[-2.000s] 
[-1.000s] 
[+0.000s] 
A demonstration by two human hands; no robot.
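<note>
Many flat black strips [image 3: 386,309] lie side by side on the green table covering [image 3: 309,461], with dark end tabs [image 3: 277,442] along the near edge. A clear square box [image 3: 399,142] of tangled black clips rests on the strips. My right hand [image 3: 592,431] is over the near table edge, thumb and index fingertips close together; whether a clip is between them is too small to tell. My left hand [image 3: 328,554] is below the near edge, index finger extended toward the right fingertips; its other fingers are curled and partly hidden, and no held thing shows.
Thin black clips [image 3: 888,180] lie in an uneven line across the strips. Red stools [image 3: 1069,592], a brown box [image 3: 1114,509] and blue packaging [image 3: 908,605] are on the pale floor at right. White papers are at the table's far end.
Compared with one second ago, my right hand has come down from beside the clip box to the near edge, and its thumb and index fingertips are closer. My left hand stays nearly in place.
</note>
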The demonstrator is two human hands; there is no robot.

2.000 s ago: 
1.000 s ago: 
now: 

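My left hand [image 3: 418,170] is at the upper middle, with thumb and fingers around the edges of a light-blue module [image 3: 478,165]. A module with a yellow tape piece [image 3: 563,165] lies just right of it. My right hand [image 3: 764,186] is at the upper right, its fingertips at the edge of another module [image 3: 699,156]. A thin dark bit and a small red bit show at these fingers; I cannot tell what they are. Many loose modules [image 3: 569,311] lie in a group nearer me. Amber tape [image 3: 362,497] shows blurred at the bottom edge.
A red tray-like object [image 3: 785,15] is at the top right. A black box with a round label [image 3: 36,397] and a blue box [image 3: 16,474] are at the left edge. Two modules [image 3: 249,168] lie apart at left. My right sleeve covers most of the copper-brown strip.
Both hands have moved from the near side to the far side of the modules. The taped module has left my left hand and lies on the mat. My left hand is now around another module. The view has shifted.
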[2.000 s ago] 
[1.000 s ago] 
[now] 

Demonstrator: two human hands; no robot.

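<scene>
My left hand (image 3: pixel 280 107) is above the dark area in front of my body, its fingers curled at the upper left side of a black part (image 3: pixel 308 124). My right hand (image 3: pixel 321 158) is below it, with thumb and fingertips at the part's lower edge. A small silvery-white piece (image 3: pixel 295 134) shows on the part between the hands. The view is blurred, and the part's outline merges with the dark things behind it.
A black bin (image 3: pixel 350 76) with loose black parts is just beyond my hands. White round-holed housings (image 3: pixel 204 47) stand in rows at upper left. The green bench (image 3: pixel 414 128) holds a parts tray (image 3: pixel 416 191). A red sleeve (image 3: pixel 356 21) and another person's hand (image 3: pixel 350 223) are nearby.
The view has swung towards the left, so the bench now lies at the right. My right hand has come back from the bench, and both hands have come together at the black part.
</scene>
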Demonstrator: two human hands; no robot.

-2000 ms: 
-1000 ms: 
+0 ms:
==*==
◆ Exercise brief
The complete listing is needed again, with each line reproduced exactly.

◆ Answer for this exercise
[-2.000s] 
[-1.000s] 
[+0.000s] 
A demonstration by two human hands; no robot.
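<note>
Many flat black strips [image 3: 386,309] lie side by side on the green table covering [image 3: 309,461], with dark end tabs [image 3: 277,442] along the near edge. A clear square box [image 3: 399,142] of tangled black clips rests on the strips. My right hand [image 3: 592,431] is over the near table edge, thumb and index fingertips close together; whether a clip is between them is too small to tell. My left hand [image 3: 328,554] is below the near edge, index finger extended toward the right fingertips; its other fingers are curled and partly hidden, and no held thing shows.
Thin black clips [image 3: 888,180] lie in an uneven line across the strips. Red stools [image 3: 1069,592], a brown box [image 3: 1114,509] and blue packaging [image 3: 908,605] are on the pale floor at right. White papers are at the table's far end.
Compared with one second ago, my right hand has come down from beside the clip box to the near edge, and its thumb and index fingertips are closer. My left hand stays nearly in place.
</note>
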The demonstrator is two human hands; there is no robot.

2.000 s ago: 
1.000 s ago: 
now: 

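My left hand [image 3: 418,170] is at the upper middle, with thumb and fingers around the edges of a light-blue module [image 3: 478,165]. A module with a yellow tape piece [image 3: 563,165] lies just right of it. My right hand [image 3: 764,186] is at the upper right, its fingertips at the edge of another module [image 3: 699,156]. A thin dark bit and a small red bit show at these fingers; I cannot tell what they are. Many loose modules [image 3: 569,311] lie in a group nearer me. Amber tape [image 3: 362,497] shows blurred at the bottom edge.
A red tray-like object [image 3: 785,15] is at the top right. A black box with a round label [image 3: 36,397] and a blue box [image 3: 16,474] are at the left edge. Two modules [image 3: 249,168] lie apart at left. My right sleeve covers most of the copper-brown strip.
Both hands have moved from the near side to the far side of the modules. The taped module has left my left hand and lies on the mat. My left hand is now around another module. The view has shifted.
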[2.000 s ago] 
[1.000 s ago] 
[now] 

Demonstrator: two human hands; no robot.

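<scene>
My left hand (image 3: pixel 280 107) is above the dark area in front of my body, its fingers curled at the upper left side of a black part (image 3: pixel 308 124). My right hand (image 3: pixel 321 158) is below it, with thumb and fingertips at the part's lower edge. A small silvery-white piece (image 3: pixel 295 134) shows on the part between the hands. The view is blurred, and the part's outline merges with the dark things behind it.
A black bin (image 3: pixel 350 76) with loose black parts is just beyond my hands. White round-holed housings (image 3: pixel 204 47) stand in rows at upper left. The green bench (image 3: pixel 414 128) holds a parts tray (image 3: pixel 416 191). A red sleeve (image 3: pixel 356 21) and another person's hand (image 3: pixel 350 223) are nearby.
The view has swung towards the left, so the bench now lies at the right. My right hand has come back from the bench, and both hands have come together at the black part.
</scene>
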Demonstrator: two human hands; no robot.

-2000 ms: 
-1000 ms: 
+0 ms:

That completes the output.